First (prototype), then some important reservations.
# process.py import sys import pdb import handlers def process_unit(data_unit): global handlers while True: try: data_type = type(data_unit) handler = handlers.handler[data_type] handler(data_unit) return except KeyError: print "UNUSUAL DATA: {0!r}". format(data_unit) print "\n--- INVOKING DEBUGGER ---\n" pdb.set_trace() print print "--- RETURNING FROM DEBUGGER ---\n" del sys.modules['handlers'] import handlers print "retrying" process_unit("this") process_unit(100) process_unit(1.04) process_unit(200) process_unit(1.05) process_unit(300) process_unit(4+3j) sys.exit(0)
and
# handlers.py def handle_default(x): print "handle_default: {0!r}". format(x) handler = { int: handle_default, str: handle_default }
In Python 2.7, this gives you a dictionary linking expected / known types to functions that handle each type. If a handler is not available for the type, the user is dropped into the debugger, giving them the opportunity to modify the handlers.py file using the appropriate handlers. In the above example, there is no float or complex value handler. When they appear, the user will need to add the appropriate handlers. For example, you can add:
def handle_float(x): print "FIXED FLOAT {0!r}".format(x) handler[float] = handle_float
And then:
def handle_complex(x): print "FIXED COMPLEX {0!r}".format(x) handler[complex] = handle_complex
Here is what it will look like:
$ python process.py handle_default: 'this' handle_default: 100 UNUSUAL DATA: 1.04 --- INVOKING DEBUGGER --- > /Users/jeunice/pytest/testing/sfix/process.py(18)process_unit() -> print (Pdb) continue --- RETURNING FROM DEBUGGER --- retrying FIXED FLOAT 1.04 handle_default: 200 FIXED FLOAT 1.05 handle_default: 300 UNUSUAL DATA: (4+3j) --- INVOKING DEBUGGER --- > /Users/jeunice/pytest/testing/sfix/process.py(18)process_unit() -> print (Pdb) continue --- RETURNING FROM DEBUGGER --- retrying FIXED COMPLEX (4+3j)
Good, so it basically works. You can improve and customize it in a more production-ready form, which makes it compatible with Python 2 and 3, etc.
Please think long and hard before doing it this way.

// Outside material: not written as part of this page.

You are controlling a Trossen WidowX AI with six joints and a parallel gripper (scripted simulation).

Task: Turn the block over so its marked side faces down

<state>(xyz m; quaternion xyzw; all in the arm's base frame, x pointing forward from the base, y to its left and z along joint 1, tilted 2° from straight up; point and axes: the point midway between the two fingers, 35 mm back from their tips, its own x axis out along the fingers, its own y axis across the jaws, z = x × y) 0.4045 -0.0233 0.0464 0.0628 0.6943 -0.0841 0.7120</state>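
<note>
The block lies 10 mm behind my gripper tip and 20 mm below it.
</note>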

This “real-time code change” approach is an incredibly fragile and error-prone approach. It encourages you to make hot fixes in real time at the very last moment. These fixes will probably not have good or sufficient testing. Almost by definition, you have just discovered that you are dealing with a new type T. You still know little about T, why this happened, what could be the cases of its edges and failures, etc. And if your “fix” code or hot fix does not work, then what? Sure, you can add a few exception handlers, catch more exception classes, and possibly continue.
Web structures like Flask have debugging modes that work mostly this way. But these are debugging modes and are generally not suitable for production. Moreover, what if you enter the wrong command in the debugger? Accidentally type "quit", not "continue", and the whole program will end, and with it your desire to keep the processing alive. If it is necessary for use in debugging (perhaps to learn new types of data streams), follow these steps.
If this is used for production, consider instead a strategy that allocates raw types for asynchronous, out-of-band exam and correction, rather than putting a developer / operator in the middle of a real-time processing flow.